Excerpts from a dataset
● ● ●
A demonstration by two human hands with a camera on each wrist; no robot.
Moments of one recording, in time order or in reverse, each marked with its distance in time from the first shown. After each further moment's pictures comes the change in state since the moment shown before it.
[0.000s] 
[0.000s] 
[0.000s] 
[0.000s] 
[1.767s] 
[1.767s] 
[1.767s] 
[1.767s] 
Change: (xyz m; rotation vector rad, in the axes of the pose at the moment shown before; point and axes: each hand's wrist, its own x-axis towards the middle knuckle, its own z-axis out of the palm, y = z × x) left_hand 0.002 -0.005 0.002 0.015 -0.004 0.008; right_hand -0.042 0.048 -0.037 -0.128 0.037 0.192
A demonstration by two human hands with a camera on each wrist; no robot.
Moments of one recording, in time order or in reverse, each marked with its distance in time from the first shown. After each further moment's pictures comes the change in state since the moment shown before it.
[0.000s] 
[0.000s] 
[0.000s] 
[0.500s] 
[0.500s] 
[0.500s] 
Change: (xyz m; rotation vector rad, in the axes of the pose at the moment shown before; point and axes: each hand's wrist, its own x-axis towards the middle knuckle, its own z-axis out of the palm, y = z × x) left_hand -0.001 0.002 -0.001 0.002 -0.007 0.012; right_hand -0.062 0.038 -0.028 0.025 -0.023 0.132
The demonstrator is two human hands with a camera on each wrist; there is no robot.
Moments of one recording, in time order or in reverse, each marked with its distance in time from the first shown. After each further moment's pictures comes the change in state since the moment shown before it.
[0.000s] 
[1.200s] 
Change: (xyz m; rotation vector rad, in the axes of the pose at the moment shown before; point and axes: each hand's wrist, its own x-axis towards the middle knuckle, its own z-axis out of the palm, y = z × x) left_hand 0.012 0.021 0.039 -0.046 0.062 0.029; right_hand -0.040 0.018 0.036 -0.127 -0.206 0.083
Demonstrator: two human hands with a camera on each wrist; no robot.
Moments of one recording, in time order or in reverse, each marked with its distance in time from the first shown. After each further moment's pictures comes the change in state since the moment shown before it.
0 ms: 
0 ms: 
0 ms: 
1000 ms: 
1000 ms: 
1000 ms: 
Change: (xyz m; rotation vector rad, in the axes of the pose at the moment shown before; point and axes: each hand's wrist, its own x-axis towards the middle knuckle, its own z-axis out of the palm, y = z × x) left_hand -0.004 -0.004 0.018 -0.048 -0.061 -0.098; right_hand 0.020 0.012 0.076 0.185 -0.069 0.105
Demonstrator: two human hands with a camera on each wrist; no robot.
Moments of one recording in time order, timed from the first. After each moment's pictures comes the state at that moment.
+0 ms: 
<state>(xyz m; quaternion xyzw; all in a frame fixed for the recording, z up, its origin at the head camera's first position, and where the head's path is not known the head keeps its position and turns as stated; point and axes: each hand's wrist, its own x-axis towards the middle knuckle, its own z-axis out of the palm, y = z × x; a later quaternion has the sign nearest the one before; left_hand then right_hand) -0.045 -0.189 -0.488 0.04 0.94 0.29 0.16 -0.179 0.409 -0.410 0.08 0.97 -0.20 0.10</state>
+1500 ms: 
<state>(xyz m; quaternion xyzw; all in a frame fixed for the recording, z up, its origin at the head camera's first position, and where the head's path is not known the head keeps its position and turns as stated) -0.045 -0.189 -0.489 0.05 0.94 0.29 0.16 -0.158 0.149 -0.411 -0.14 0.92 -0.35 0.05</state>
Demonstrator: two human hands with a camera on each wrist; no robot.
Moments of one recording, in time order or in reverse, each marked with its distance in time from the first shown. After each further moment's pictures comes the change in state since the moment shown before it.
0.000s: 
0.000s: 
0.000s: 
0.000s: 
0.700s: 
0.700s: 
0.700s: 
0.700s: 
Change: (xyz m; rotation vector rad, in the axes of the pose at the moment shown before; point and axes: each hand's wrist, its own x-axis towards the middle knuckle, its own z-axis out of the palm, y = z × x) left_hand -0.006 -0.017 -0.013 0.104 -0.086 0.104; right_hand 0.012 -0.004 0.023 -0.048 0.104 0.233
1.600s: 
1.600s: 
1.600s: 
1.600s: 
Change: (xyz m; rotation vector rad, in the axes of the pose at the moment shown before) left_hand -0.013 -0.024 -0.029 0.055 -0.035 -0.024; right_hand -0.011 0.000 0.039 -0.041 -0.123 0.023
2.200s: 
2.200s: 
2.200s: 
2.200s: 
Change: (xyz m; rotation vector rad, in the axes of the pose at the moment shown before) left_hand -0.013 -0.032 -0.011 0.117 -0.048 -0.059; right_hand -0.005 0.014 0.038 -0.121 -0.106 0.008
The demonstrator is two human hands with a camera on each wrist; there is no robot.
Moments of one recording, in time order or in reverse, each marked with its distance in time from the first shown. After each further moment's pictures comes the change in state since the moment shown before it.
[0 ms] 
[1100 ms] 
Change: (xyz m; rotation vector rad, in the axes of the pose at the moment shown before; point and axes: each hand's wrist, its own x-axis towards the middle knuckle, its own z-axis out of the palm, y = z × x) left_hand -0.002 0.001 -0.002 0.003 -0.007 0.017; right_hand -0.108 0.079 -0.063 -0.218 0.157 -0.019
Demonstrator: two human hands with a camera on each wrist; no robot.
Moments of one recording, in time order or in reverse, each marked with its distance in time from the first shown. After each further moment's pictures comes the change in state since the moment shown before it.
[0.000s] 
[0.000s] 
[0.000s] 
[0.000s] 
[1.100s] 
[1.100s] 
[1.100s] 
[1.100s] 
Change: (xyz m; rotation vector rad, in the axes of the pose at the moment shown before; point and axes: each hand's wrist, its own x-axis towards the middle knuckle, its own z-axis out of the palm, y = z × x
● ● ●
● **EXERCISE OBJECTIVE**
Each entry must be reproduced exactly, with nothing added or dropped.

● **EXERCISE RESULT**
A demonstration by two human hands with a camera on each wrist; no robot.
Moments of one recording, in time order or in reverse, each marked with its distance in time from the first shown. After each further moment's pictures comes the change in state since the moment shown before it.
[0.000s] 
[0.000s] 
[0.000s] 
[0.000s] 
[1.767s] 
[1.767s] 
[1.767s] 
[1.767s] 
Change: (xyz m; rotation vector rad, in the axes of the pose at the moment shown before; point and axes: each hand's wrist, its own x-axis towards the middle knuckle, its own z-axis out of the palm, y = z × x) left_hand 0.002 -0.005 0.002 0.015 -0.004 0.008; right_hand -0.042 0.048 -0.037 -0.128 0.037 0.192
A demonstration by two human hands with a camera on each wrist; no robot.
Moments of one recording, in time order or in reverse, each marked with its distance in time from the first shown. After each further moment's pictures comes the change in state since the moment shown before it.
[0.000s] 
[0.000s] 
[0.000s] 
[0.500s] 
[0.500s] 
[0.500s] 
Change: (xyz m; rotation vector rad, in the axes of the pose at the moment shown before; point and axes: each hand's wrist, its own x-axis towards the middle knuckle, its own z-axis out of the palm, y = z × x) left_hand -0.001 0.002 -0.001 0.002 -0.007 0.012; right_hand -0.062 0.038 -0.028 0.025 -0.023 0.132
The demonstrator is two human hands with a camera on each wrist; there is no robot.
Moments of one recording, in time order or in reverse, each marked with its distance in time from the first shown. After each further moment's pictures comes the change in state since the moment shown before it.
[0.000s] 
[1.200s] 
Change: (xyz m; rotation vector rad, in the axes of the pose at the moment shown before; point and axes: each hand's wrist, its own x-axis towards the middle knuckle, its own z-axis out of the palm, y = z × x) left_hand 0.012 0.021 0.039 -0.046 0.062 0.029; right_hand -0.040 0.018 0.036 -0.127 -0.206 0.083
Demonstrator: two human hands with a camera on each wrist; no robot.
Moments of one recording, in time order or in reverse, each marked with its distance in time from the first shown. After each further moment's pictures comes the change in state since the moment shown before it.
0 ms: 
0 ms: 
0 ms: 
1000 ms: 
1000 ms: 
1000 ms: 
Change: (xyz m; rotation vector rad, in the axes of the pose at the moment shown before; point and axes: each hand's wrist, its own x-axis towards the middle knuckle, its own z-axis out of the palm, y = z × x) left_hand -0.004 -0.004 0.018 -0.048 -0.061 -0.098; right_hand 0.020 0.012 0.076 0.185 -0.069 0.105
Demonstrator: two human hands with a camera on each wrist; no robot.
Moments of one recording in time order, timed from the first. After each moment's pictures comes the state at that moment.
+0 ms: 
<state>(xyz m; quaternion xyzw; all in a frame fixed for the recording, z up, its origin at the head camera's first position, and where the head's path is not known the head keeps its position and turns as stated; point and axes: each hand's wrist, its own x-axis towards the middle knuckle, its own z-axis out of the palm, y = z × x; a later quaternion has the sign nearest the one before; left_hand then right_hand) -0.045 -0.189 -0.488 0.04 0.94 0.29 0.16 -0.179 0.409 -0.410 0.08 0.97 -0.20 0.10</state>
+1500 ms: 
<state>(xyz m; quaternion xyzw; all in a frame fixed for the recording, z up, its origin at the head camera's first position, and where the head's path is not known the head keeps its position and turns as stated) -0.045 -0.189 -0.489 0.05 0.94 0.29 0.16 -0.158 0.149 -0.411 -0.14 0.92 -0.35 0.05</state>
Demonstrator: two human hands with a camera on each wrist; no robot.
Moments of one recording, in time order or in reverse, each marked with its distance in time from the first shown. After each further moment's pictures comes the change in state since the moment shown before it.
0.000s: 
0.000s: 
0.000s: 
0.000s: 
0.700s: 
0.700s: 
0.700s: 
0.700s: 
Change: (xyz m; rotation vector rad, in the axes of the pose at the moment shown before; point and axes: each hand's wrist, its own x-axis towards the middle knuckle, its own z-axis out of the palm, y = z × x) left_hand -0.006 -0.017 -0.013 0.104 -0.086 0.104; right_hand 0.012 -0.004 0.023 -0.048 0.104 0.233
1.600s: 
1.600s: 
1.600s: 
1.600s: 
Change: (xyz m; rotation vector rad, in the axes of the pose at the moment shown before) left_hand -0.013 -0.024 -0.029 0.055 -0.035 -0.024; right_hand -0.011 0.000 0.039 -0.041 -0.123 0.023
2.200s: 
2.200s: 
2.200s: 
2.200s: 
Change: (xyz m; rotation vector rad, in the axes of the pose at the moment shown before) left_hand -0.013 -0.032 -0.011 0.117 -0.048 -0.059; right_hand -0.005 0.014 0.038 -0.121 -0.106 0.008
The demonstrator is two human hands with a camera on each wrist; there is no robot.
Moments of one recording, in time order or in reverse, each marked with its distance in time from the first shown. After each further moment's pictures comes the change in state since the moment shown before it.
[0 ms] 
[1100 ms] 
Change: (xyz m; rotation vector rad, in the axes of the pose at the moment shown before; point and axes: each hand's wrist, its own x-axis towards the middle knuckle, its own z-axis out of the palm, y = z × x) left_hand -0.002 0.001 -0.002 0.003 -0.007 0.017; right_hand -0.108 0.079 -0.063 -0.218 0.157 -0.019
Demonstrator: two human hands with a camera on each wrist; no robot.
Moments of one recording, in time order or in reverse, each marked with its distance in time from the first shown. After each further moment's pictures comes the change in state since the moment shown before it.
[0.000s] 
[0.000s] 
[0.000s] 
[0.000s] 
[1.100s] 
[1.100s] 
[1.100s] 
[1.100s] 
Change: (xyz m; rotation vector rad, in the axes of the pose at the moment shown before; point and axes: each hand's wrist, its own x-axis towards the middle knuckle, its own z-axis out of the palm, y = z × x

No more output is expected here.